Problem details: Your answer should show every line of the material below that includes "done".

Available data:

****************

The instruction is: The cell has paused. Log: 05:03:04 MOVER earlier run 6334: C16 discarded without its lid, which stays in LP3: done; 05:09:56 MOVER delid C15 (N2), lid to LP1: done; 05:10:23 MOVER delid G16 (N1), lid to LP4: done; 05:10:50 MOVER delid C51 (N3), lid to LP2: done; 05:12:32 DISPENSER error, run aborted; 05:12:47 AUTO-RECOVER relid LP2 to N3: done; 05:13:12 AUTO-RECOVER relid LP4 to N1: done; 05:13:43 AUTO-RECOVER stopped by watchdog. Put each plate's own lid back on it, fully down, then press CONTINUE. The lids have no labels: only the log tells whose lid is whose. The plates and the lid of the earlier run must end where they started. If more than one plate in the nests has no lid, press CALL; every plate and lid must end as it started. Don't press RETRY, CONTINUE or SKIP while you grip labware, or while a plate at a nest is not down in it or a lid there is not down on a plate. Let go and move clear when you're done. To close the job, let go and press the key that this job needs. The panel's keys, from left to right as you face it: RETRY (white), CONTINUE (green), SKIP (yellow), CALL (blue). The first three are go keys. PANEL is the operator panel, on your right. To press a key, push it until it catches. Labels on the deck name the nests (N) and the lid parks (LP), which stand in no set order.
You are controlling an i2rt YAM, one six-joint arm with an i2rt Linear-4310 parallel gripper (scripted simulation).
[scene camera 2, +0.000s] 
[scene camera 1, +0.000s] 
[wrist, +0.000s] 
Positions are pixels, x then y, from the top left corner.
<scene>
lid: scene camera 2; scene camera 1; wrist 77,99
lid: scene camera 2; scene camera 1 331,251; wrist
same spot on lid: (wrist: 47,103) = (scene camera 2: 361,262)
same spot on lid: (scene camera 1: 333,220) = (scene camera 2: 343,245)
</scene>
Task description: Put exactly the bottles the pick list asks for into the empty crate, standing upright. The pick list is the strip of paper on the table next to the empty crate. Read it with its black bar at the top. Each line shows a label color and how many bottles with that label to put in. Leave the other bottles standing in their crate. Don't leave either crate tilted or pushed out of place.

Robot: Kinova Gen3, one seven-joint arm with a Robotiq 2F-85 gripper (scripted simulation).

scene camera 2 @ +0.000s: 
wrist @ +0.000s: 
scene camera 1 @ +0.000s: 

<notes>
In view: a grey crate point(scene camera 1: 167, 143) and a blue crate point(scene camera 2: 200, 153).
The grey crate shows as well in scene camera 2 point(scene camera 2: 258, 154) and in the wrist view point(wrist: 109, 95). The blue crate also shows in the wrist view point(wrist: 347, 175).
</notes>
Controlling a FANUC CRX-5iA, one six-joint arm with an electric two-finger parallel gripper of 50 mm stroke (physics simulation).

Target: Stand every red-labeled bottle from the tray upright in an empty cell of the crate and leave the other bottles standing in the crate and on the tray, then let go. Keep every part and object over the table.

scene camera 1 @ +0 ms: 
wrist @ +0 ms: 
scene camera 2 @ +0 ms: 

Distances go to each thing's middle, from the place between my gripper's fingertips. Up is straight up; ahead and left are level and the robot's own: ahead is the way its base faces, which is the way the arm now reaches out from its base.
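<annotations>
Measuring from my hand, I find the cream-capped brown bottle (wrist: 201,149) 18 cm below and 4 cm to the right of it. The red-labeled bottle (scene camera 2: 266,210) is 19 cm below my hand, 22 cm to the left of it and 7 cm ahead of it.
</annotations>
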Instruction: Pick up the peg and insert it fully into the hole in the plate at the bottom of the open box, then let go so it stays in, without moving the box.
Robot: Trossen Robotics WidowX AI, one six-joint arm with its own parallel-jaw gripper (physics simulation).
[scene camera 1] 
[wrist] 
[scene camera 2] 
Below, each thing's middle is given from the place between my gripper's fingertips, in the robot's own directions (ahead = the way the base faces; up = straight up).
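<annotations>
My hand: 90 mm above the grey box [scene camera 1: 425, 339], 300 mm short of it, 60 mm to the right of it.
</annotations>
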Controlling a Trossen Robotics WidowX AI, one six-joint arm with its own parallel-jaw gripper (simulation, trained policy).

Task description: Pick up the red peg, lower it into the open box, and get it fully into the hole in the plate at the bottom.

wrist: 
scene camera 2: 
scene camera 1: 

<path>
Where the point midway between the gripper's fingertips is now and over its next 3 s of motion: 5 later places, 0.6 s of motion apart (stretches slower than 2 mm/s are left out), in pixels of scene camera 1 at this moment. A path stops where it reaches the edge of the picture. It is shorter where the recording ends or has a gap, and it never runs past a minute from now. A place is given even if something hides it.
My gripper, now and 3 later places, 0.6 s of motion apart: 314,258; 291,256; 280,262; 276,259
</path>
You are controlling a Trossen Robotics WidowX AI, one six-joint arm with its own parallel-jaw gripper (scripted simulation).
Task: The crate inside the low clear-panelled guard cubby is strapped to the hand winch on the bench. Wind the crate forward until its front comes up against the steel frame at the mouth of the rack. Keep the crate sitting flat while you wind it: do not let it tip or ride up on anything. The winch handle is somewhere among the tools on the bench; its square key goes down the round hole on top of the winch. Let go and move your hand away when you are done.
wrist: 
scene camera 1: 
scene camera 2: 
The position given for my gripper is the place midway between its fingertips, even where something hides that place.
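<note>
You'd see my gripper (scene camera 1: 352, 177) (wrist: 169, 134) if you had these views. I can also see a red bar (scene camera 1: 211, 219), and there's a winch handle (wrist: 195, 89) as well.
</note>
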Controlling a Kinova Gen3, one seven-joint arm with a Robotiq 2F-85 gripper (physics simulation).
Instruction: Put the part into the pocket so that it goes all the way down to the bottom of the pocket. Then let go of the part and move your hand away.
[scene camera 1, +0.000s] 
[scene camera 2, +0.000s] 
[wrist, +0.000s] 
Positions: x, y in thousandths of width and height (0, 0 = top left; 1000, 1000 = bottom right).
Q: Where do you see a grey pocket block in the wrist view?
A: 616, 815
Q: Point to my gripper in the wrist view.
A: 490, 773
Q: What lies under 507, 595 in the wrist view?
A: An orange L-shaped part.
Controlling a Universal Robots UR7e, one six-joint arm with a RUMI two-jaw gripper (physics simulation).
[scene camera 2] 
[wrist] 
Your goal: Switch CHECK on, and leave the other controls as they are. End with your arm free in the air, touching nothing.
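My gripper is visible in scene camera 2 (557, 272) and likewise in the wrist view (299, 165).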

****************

Answer section:
The instruction is: The cell has paused. Log: 05:03:04 MOVER earlier run 6334: C16 discarded without its lid, which stays in LP3: done; 05:09:56 MOVER delid C15 (N2), lid to LP1: done; 05:10:23 MOVER delid G16 (N1), lid to LP4: done; 05:10:50 MOVER delid C51 (N3), lid to LP2: done; 05:12:32 DISPENSER error, run aborted; 05:12:47 AUTO-RECOVER relid LP2 to N3: done; 05:13:12 AUTO-RECOVER relid LP4 to N1: done; 05:13:43 AUTO-RECOVER stopped by watchdog. Put each plate's own lid back on it, fully down, then press CONTINUE. The lids have no labels: only the log tells whose lid is whose. The plates and the lid of the earlier run must end where they started. If more than one plate in the nests has no lid, press CALL; every plate and lid must end as it started. Don't press RETRY, CONTINUE or SKIP while you grip labware, or while a plate at a nest is not down in it or a lid there is not down on a plate. Let go and move clear when you're done. To close the job, let go and press the key that this job needs. The panel's keys, from left to right as you face it: RETRY (white), CONTINUE (green), SKIP (yellow), CALL (blue). The first three are go keys. PANEL is the operator panel, on your right. To press a key, push it until it catches. Labels on the deck name the nests (N) and the lid parks (LP), which stand in no set order.
Task: The crate inside the low clear-panelled guard cubby is strapped to the hand winch on the bench. Wind the crate forward until its front comes up against the steel frame at the mouth of the rack. Keep the crate sitting flat while you wind it: do not let it tip or ride up on anything. The winch handle is somewhere among the tools on the bench; its square key goes down the round hole on top of the winch. Let go and move your hand away when you are done.

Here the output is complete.